### TO DO
Each line below must be reproduced exactly as it stands. Pictures stay out of the copy.

SOURCE MATERIAL Start Marker

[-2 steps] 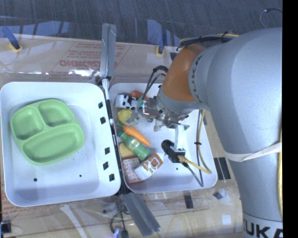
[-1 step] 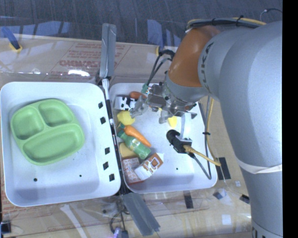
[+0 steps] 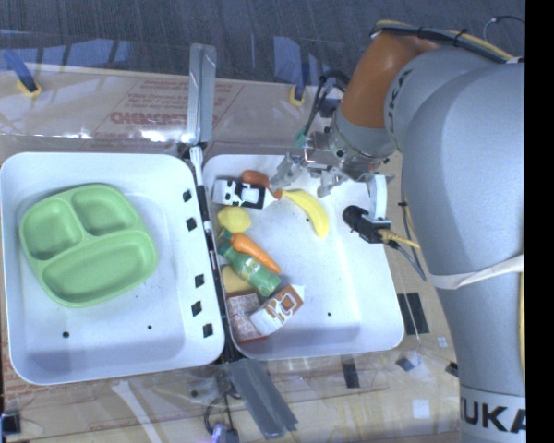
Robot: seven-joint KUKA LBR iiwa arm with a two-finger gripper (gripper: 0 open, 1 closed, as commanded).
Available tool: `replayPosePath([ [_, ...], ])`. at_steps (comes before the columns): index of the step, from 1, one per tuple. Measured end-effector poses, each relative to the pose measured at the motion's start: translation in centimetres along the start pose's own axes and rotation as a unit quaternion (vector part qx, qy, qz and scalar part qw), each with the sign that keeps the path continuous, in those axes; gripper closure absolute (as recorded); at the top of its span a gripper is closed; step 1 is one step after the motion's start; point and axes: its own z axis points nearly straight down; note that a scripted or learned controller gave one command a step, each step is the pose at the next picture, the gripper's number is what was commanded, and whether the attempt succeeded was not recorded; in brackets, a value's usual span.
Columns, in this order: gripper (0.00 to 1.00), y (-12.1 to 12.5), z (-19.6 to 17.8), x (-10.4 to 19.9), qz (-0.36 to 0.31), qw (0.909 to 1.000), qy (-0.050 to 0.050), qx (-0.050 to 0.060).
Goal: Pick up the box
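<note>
Camera view
Left bin point(image 3: 37, 358): holds one green plate point(image 3: 88, 243) with three wells, lying flat toward the bin's left side.
Right bin point(image 3: 351, 284): crowded along its left wall, while its right half is mostly bare white floor.
Far end of right bin: a black-and-white toy point(image 3: 237, 192) lies by the left wall, with a small orange piece point(image 3: 254, 178) just beyond it. I cannot tell what the piece is.
Middle of right bin: a banana point(image 3: 310, 212) lies at a slant and apart from the rest. A lemon point(image 3: 234, 220) sits just below the toy. A carrot point(image 3: 256, 251) lies next to a green bottle point(image 3: 250, 269), both slanting toward the near right.
Near left corner: a yellow block point(image 3: 234, 281) is partly under the bottle, with a dark brown packet point(image 3: 239, 320) below it.
Box point(image 3: 279, 308): lies in the right bin's near left part, touching the packet on its left and just past the bottle's lower end.
Box's look: a small carton in brown, white and orange print. It lies flat, turned at an angle, with its top face uncovered.
In the way: the bottle and packet crowd the box's left side. Its right side faces bare floor.
Gripper point(image 3: 305, 175): hangs over the far end of the right bin, above the banana's upper tip and well apart from the box. Its fingers are spread, with nothing between them.
Arm point(image 3: 462, 155): reaches in from the right and covers the bench on that side.
</note>
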Motion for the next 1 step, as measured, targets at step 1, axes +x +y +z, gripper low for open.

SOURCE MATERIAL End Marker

### SOLUTION FOR THIS EXERCISE
[-2 steps] 
[-1 step] 
[+0 steps] 
Robot: seven-joint KUKA LBR iiwa arm with a two-finger gripper (gripper: 0 open, 1 closed, as commanded).
Available tool: `replayPosePath([ [_, ...], ])`. at_steps (comes before the columns): index of the step, from 1, one per tuple. Measured end-effector poses, each relative to the pose measured at the motion's start: translation in centimetres along the start pose's own axes and rotation as a unit quaternion (vector part qx, qy, qz and scalar part qw), each with the sign that keeps the path continuous, in those axes; gripper closure absolute (as recorded); at the top of its span a gripper is closed; step 1 is one step after the motion's start; point and axes: its own z axis points nearly straight down; note that a scripted or learned controller gave one command a step, each step is the pose at the next picture, the gripper's number is what was commanded, and whether the attempt succeeded was not recorded; in brackets, a value's usual span.
Columns, in this order: gripper (0.00 to 1.00), y (-12.1 to 12.5), z (-19.6 to 17.8), x (-10.4 to 19.9), qz (-0.36 to 0.31), qw (0.909 to 1.000), qy (-0.050 to 0.050), qx (-0.050 to 0.060).
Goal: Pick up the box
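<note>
Camera view
Left bin point(image 3: 37, 358): holds one green plate point(image 3: 88, 243) with three wells, lying flat toward the bin's left side.
Right bin point(image 3: 351, 284): crowded along its left wall, while its right half is mostly bare white floor.
Far end of right bin: a black-and-white toy point(image 3: 237, 192) lies by the left wall, with a small orange piece point(image 3: 254, 178) just beyond it. I cannot tell what the piece is.
Middle of right bin: a banana point(image 3: 310, 212) lies at a slant and apart from the rest. A lemon point(image 3: 234, 220) sits just below the toy. A carrot point(image 3: 256, 251) lies next to a green bottle point(image 3: 250, 269), both slanting toward the near right.
Near left corner: a yellow block point(image 3: 234, 281) is partly under the bottle, with a dark brown packet point(image 3: 239, 320) below it.
Box point(image 3: 279, 308): lies in the right bin's near left part, touching the packet on its left and just past the bottle's lower end.
Box's look: a small carton in brown, white and orange print. It lies flat, turned at an angle, with its top face uncovered.
In the way: the bottle and packet crowd the box's left side. Its right side faces bare floor.
Gripper point(image 3: 305, 175): hangs over the far end of the right bin, above the banana's upper tip and well apart from the box. Its fingers are spread, with nothing between them.
Arm point(image 3: 462, 155): reaches in from the right and covers the bench on that side.
</note>
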Motion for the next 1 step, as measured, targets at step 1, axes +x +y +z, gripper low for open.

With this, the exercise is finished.